= INFORMATION PROVIDED =
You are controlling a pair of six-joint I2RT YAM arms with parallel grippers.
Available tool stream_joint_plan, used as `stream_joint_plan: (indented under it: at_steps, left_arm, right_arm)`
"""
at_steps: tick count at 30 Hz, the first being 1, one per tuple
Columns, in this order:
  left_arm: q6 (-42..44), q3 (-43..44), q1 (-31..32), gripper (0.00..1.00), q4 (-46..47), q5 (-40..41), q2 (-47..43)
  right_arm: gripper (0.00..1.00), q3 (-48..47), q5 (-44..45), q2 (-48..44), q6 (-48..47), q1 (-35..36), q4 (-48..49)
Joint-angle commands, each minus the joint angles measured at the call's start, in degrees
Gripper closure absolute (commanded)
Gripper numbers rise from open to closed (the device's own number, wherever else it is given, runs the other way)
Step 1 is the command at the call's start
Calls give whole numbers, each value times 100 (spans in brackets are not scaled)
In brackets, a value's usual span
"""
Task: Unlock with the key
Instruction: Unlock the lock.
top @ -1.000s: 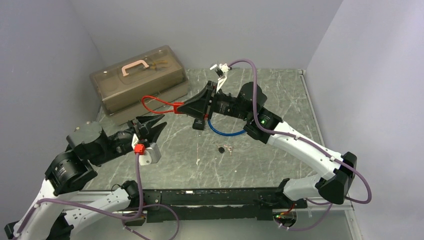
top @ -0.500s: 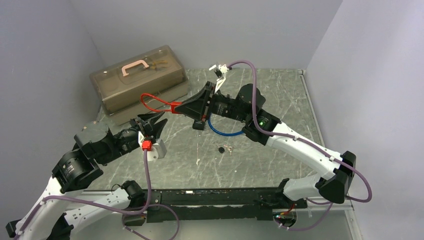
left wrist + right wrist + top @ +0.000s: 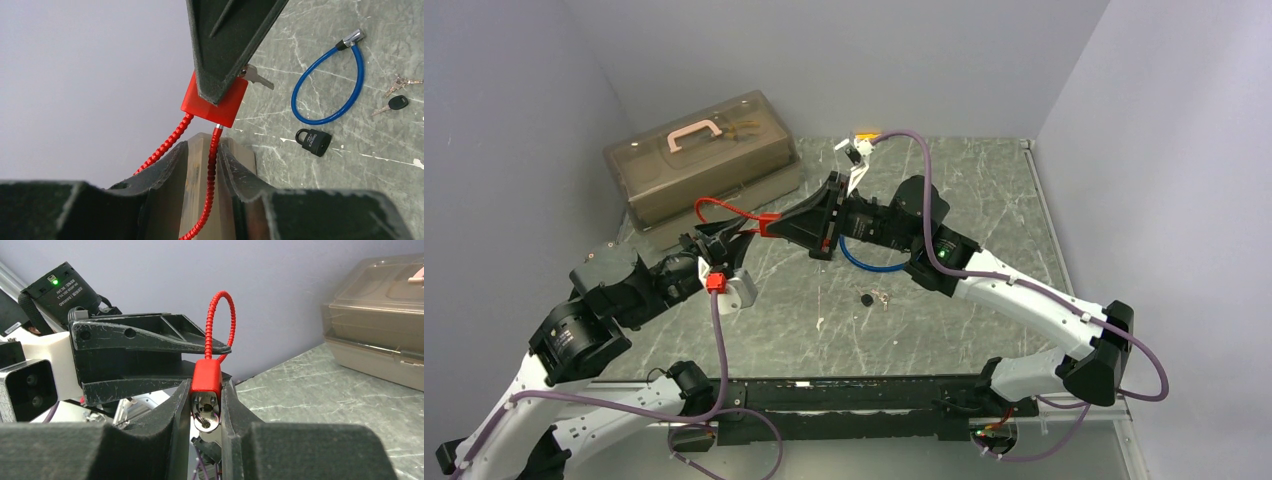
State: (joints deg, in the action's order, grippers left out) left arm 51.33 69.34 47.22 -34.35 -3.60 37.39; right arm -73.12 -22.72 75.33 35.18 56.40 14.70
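Observation:
My right gripper [image 3: 776,222] is shut on the red lock body [image 3: 206,377], held above the table. A silver key [image 3: 205,420] sits in the keyhole at the body's end, between the right fingers; its tip shows in the left wrist view as the key [image 3: 257,76]. The red ribbed cable [image 3: 210,165] loops out of the lock body [image 3: 215,100] toward the left arm. My left gripper [image 3: 202,145] is open with one strand of that cable between its fingers, lying against the right finger, with a gap to the left one. From above, the left gripper [image 3: 722,238] meets the cable [image 3: 714,205] beside the toolbox.
A brown translucent toolbox [image 3: 704,165] with a pink handle stands at the back left. On the table lie a blue cable loop [image 3: 330,90], a black padlock [image 3: 312,141] and a black-headed key with small silver keys [image 3: 397,102]. Walls close in on both sides.
The left gripper has moved up and forward, so the red cable now runs between its fingers. The right gripper has carried the lock slightly left toward it.

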Motion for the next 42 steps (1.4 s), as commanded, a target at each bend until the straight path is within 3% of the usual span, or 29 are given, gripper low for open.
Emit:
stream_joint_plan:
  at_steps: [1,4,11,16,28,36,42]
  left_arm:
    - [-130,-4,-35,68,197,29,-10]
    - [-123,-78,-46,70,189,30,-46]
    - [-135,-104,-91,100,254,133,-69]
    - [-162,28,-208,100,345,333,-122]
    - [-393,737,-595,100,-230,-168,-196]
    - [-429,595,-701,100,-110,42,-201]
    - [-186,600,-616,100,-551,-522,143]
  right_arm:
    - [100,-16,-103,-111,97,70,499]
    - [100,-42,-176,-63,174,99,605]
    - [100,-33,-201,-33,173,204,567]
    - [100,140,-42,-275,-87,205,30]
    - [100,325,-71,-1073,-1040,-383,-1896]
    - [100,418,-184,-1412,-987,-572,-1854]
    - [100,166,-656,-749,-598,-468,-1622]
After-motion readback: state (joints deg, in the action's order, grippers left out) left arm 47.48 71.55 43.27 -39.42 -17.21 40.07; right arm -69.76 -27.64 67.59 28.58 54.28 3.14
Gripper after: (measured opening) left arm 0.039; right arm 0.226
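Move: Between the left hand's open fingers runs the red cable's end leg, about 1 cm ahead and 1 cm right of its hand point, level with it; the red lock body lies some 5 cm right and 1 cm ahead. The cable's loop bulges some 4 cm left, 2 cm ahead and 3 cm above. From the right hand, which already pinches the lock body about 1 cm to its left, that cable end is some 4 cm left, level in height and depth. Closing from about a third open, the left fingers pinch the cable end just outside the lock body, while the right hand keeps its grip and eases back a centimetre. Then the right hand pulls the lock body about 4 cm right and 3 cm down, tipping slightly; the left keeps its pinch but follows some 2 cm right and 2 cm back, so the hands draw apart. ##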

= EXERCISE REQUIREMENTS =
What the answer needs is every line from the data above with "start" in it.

= SOLUTION FOR THIS PROBLEM =
Joint-angle commands, each minus the joint angles measured at the call's start, in degrees
Step 1 is the command at the call's start

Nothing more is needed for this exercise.